Task details | Determine the number of lines below that contain "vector". Write nothing but that number.

Data under study |
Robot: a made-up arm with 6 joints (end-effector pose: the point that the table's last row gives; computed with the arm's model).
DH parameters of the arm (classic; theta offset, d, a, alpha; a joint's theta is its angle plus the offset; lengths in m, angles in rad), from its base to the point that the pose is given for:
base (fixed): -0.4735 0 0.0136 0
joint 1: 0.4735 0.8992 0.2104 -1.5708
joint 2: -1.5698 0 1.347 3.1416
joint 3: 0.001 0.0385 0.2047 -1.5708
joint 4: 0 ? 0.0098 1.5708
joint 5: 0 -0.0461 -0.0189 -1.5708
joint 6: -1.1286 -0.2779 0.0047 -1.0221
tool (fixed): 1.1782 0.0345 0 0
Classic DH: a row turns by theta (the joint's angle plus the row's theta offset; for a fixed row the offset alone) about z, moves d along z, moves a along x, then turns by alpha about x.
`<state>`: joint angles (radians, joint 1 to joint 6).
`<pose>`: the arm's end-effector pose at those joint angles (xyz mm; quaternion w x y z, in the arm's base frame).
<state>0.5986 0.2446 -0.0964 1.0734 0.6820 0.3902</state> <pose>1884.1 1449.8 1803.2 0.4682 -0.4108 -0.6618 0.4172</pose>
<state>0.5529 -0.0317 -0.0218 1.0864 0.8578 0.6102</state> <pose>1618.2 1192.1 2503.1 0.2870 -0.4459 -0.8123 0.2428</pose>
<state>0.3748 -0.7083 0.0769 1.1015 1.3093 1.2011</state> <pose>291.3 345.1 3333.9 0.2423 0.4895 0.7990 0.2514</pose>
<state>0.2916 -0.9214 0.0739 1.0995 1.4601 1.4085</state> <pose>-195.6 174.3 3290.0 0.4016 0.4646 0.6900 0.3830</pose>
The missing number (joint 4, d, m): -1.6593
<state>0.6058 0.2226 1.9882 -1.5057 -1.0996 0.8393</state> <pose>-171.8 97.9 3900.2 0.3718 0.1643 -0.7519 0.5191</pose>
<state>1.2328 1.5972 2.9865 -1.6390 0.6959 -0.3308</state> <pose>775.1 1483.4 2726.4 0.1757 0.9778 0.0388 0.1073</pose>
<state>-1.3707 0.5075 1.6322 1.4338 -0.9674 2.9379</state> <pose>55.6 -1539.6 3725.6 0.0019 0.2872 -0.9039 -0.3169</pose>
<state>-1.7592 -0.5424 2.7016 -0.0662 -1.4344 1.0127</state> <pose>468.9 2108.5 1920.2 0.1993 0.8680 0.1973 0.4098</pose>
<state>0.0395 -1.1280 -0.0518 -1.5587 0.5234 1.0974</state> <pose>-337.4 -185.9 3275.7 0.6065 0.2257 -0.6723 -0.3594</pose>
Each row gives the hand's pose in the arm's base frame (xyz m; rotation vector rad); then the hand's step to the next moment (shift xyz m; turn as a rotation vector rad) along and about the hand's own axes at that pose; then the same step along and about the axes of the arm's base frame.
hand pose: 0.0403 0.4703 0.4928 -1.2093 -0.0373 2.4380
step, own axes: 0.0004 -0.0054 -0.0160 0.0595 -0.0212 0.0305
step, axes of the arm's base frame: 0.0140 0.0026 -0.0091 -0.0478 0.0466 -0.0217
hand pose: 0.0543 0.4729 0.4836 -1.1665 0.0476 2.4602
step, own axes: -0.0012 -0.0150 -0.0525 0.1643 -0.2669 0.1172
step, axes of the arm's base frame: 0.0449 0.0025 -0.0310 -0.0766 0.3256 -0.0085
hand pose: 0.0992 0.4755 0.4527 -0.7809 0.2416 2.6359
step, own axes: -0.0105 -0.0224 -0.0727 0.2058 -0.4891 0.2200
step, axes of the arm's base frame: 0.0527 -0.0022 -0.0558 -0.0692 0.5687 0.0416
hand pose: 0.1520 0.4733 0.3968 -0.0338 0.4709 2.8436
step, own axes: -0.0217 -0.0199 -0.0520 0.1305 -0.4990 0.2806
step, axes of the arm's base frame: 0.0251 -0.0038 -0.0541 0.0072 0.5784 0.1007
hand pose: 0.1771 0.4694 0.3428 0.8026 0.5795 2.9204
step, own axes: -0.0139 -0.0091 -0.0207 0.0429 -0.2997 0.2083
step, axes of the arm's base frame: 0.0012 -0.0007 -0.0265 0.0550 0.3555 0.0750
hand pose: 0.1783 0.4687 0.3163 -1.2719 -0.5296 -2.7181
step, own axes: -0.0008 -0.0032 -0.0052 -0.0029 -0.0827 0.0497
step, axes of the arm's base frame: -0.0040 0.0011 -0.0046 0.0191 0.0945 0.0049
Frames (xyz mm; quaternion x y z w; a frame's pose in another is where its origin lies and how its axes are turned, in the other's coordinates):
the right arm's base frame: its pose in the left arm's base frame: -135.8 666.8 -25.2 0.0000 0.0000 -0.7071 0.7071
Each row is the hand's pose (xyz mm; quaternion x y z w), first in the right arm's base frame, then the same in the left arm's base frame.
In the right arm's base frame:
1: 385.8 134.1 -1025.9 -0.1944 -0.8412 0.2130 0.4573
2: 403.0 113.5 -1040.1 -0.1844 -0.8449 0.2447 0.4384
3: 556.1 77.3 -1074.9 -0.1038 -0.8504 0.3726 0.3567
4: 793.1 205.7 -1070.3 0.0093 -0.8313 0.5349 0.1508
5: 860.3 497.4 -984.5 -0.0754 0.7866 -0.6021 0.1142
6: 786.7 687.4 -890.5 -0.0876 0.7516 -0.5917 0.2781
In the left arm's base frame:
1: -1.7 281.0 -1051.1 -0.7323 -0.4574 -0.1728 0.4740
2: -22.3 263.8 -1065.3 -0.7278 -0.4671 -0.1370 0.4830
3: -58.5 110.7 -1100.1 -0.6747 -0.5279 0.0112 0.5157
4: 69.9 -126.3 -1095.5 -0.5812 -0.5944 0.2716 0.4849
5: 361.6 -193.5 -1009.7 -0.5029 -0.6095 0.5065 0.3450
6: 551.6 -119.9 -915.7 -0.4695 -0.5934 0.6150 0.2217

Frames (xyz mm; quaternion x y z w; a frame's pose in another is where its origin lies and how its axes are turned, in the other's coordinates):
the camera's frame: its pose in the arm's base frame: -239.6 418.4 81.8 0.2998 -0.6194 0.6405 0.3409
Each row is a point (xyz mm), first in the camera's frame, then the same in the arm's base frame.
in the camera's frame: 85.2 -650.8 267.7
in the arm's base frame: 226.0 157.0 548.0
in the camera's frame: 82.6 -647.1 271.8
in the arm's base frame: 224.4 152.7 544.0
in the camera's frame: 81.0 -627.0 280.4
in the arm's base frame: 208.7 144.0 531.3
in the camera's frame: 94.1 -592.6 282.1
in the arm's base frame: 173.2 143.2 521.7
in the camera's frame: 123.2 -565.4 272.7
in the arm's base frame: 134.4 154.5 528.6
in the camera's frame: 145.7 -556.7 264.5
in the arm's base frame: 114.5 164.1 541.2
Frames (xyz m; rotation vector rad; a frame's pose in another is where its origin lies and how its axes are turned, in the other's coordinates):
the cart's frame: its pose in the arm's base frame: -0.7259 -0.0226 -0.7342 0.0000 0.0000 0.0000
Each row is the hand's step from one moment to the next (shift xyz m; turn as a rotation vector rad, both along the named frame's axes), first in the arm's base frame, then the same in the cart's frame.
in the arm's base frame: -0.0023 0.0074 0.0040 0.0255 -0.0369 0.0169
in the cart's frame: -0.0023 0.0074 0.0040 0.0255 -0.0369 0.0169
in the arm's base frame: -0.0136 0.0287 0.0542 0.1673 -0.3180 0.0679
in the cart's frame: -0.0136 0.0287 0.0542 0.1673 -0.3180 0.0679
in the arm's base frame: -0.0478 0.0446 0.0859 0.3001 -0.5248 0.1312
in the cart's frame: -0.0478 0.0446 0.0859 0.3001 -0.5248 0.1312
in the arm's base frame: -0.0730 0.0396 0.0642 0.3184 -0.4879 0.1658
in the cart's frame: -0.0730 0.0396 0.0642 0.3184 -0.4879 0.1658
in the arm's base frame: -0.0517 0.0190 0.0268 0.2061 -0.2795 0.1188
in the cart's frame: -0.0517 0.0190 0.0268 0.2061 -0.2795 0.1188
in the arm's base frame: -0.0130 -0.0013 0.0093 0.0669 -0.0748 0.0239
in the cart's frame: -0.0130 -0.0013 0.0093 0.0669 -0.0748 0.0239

Exercise response | 3